Surrounding Bond as always are a bevy of beautiful women and a cabal of agents, both on his side and against. Gemma Arterton was mentioned a while back, by myself and others, as a “Bond Girl”, yet in this episode she is actually not the top of that food chain. Olga Kurylenko is the alpha female here and is a much more complex character. In the beginning her and Bond are on completely different tracks, but over the course of ninety minutes of insanity their paths intertwine, both strategically and emotionally. While not being a complete knock out performance, she is steadily improving over her turns in the unfortunate back-to-back duo of Hitman and Max Payne.
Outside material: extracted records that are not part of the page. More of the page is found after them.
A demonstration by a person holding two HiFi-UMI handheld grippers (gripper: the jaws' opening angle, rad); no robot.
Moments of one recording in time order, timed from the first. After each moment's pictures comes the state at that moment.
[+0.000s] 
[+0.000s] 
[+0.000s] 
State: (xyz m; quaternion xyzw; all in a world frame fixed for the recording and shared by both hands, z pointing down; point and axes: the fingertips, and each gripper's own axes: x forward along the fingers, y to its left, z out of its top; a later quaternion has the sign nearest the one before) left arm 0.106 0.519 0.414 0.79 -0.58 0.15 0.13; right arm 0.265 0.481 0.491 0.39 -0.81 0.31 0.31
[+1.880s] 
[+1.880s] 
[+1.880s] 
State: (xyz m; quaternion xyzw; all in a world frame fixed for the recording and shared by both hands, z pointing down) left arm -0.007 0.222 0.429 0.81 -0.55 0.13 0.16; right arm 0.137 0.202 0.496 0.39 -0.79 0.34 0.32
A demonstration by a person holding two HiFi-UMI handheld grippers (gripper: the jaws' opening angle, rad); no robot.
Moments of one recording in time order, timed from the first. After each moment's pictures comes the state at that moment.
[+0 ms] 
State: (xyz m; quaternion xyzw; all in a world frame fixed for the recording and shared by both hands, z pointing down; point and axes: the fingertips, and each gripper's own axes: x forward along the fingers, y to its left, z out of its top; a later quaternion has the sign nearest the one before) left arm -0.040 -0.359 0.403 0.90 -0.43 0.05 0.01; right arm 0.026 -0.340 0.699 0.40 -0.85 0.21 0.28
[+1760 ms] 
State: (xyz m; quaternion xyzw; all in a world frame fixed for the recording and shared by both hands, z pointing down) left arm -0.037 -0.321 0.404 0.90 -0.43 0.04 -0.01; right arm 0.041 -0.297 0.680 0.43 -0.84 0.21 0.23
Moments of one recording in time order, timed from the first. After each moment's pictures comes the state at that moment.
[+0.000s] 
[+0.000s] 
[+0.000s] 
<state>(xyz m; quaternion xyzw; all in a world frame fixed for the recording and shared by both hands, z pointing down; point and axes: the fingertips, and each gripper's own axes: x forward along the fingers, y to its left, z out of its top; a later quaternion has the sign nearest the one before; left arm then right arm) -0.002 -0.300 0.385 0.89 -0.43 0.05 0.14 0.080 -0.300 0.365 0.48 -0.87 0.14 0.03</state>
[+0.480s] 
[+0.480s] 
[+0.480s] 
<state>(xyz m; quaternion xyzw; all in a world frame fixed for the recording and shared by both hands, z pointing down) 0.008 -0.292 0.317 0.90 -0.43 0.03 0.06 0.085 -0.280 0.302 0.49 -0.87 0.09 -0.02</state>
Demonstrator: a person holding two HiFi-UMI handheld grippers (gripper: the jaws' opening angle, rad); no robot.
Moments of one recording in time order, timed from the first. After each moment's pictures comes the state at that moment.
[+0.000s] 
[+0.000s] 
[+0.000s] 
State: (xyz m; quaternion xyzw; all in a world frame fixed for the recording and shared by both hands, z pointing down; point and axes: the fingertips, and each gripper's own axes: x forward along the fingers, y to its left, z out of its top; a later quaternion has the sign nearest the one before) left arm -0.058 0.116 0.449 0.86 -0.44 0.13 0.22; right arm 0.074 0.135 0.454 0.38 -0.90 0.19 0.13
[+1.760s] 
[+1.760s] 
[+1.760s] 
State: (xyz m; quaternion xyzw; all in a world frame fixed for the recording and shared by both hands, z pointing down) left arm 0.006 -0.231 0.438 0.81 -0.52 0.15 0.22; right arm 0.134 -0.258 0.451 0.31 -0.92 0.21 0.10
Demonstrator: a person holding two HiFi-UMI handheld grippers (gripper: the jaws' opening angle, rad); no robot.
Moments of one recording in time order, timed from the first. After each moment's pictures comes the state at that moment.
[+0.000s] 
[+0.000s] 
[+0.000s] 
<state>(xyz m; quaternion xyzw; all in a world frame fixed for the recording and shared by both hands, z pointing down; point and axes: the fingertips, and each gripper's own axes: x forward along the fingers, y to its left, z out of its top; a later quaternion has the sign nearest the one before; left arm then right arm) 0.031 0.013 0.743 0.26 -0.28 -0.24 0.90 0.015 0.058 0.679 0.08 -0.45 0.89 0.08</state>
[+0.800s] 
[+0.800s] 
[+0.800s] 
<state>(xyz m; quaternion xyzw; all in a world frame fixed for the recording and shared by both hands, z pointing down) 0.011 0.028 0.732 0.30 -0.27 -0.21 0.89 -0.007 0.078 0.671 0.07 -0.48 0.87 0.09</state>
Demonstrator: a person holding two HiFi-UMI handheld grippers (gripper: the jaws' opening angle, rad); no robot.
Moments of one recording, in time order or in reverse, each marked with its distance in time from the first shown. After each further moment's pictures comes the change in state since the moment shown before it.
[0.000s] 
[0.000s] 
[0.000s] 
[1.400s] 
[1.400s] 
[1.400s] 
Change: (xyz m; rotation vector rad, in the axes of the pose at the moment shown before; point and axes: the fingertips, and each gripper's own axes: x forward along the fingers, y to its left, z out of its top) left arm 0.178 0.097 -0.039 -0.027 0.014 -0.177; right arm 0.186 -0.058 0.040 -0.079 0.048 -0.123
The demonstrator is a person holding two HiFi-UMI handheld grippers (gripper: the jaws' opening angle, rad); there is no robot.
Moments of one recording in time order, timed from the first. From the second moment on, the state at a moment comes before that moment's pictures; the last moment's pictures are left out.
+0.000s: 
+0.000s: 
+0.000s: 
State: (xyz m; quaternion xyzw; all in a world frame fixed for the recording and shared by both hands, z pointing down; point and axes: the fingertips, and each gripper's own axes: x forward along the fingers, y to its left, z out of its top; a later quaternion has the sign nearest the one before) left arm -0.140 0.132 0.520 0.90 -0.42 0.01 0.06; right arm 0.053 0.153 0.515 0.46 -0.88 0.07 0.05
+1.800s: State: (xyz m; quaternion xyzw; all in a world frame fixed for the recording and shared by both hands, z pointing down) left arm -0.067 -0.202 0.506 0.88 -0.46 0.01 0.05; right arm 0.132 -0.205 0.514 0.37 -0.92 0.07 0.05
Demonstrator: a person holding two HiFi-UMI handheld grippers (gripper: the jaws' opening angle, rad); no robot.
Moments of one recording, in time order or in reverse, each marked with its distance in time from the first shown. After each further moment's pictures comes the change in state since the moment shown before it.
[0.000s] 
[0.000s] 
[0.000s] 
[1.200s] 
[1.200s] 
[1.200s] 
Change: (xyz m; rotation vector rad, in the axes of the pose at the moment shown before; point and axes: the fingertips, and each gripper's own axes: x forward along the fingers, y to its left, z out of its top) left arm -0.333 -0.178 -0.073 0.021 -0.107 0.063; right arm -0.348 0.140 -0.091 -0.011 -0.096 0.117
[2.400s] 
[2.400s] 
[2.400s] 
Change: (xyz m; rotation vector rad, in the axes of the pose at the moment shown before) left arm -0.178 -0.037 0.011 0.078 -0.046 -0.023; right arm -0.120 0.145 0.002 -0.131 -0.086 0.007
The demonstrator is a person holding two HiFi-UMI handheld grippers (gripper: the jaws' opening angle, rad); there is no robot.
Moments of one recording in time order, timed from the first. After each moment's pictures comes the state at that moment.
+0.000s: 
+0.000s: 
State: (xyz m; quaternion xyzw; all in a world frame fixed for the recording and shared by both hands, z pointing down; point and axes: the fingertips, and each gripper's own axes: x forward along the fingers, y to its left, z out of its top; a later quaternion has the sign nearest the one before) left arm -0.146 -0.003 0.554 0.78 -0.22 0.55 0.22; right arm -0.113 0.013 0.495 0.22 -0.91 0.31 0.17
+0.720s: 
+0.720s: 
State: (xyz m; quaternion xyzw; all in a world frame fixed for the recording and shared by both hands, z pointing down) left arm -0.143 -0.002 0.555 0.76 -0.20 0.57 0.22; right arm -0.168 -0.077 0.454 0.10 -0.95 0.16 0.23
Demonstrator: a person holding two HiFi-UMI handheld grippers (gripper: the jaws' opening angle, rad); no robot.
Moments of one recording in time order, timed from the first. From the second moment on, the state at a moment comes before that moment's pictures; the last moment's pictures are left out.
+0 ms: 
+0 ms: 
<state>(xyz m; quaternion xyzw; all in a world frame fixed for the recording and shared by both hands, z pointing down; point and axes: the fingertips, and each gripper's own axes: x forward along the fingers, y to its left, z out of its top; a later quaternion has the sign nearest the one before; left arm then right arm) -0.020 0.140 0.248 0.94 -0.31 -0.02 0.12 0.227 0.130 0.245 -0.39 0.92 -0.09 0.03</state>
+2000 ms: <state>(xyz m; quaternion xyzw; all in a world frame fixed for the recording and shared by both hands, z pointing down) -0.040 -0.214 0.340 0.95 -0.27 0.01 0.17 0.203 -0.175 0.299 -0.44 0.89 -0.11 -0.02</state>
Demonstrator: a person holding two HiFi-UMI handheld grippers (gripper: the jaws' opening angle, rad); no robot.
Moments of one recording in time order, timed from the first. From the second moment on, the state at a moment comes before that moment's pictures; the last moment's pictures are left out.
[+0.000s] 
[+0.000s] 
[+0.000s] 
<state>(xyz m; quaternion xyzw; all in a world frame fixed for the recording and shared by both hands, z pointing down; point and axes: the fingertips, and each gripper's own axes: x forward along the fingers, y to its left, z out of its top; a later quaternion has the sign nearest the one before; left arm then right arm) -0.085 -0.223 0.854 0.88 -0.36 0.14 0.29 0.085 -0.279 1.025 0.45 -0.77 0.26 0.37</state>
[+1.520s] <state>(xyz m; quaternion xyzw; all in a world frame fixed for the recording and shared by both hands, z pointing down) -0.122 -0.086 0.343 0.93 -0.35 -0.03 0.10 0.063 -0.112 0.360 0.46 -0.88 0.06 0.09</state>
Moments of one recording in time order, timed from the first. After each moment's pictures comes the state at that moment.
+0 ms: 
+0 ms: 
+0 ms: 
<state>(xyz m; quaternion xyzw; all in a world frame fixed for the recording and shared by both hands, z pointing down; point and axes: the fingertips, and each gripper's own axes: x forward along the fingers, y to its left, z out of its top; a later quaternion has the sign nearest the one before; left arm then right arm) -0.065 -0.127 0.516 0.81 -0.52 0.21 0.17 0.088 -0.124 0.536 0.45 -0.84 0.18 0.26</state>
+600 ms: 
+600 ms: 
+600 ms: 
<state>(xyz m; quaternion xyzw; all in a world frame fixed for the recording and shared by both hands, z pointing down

Gemma, definitely worth mentioning, does finally bring a little taste of the classic Bond, just enough for an homage to the old days of Connery and Moore. Her sultry style hearkens back to the female characters of the early films and makes us remember why we love to visit the world of Bond so much. Also, without revealing a blatant spoiler, her role brings up the most direct recall from one of the most well known Bond moments. Feel free to let me know if you see it (it’s hard to miss). Now Bond would be nothing without a dastardly villain to track down and capture and this time it’s provided to us by Mathieu Amalric. A very popular and well rewarded star in the French cinema, this marked the American debut of Mathieu, who played the corrupt CEO with the world’s creepiest stare, Dominic Greene. While I do understand not every Bond villain has to be one who can last a round with him in a fist fight, in fact many of them don’t fit that category, but something about the final confrontation between these two didn’t sit right. So much had to be stacked against Bond to make this even halfway feasible and even then I found myself wondering why it was lasting so long. In cases like this, I find it’s better to give the villain a skilled right hand man, who endures the final fight, and let the boss deliver a final speech before giving up or blowing up.

Orbiting around Bond are some other side characters, but the only ones worth mentioning are Judi Dench who returns to continue her role as M, Jeffery Wright as the CIA agent with a working conscience and Giancarlo Giannini as Mathis, the convict turned trusted friend of Bond. All of these actors did a fine job in their limited screen time, but even they couldn’t hold up the lack of plot or story connectivity.

Recommendation: Quantum of Solace is good for some action, but a lackluster follow-up to Casino Royale, the relaunch of the Bond franchise. The execs are going to have to wipe the drawing board clean once again and see if they can’t relight the spark they just had, because one more like this and the fickle crowd will start murmuring to fix the problem with yet another new actor as Bond, which is not the answer. Plus, in my humble opinion, Daniel Craig was born to play this part. So, catch the afternoon matinee if you are drawn to the tradition, but if not, try re-watching Casino Royale. Homemade popcorn is better anyway.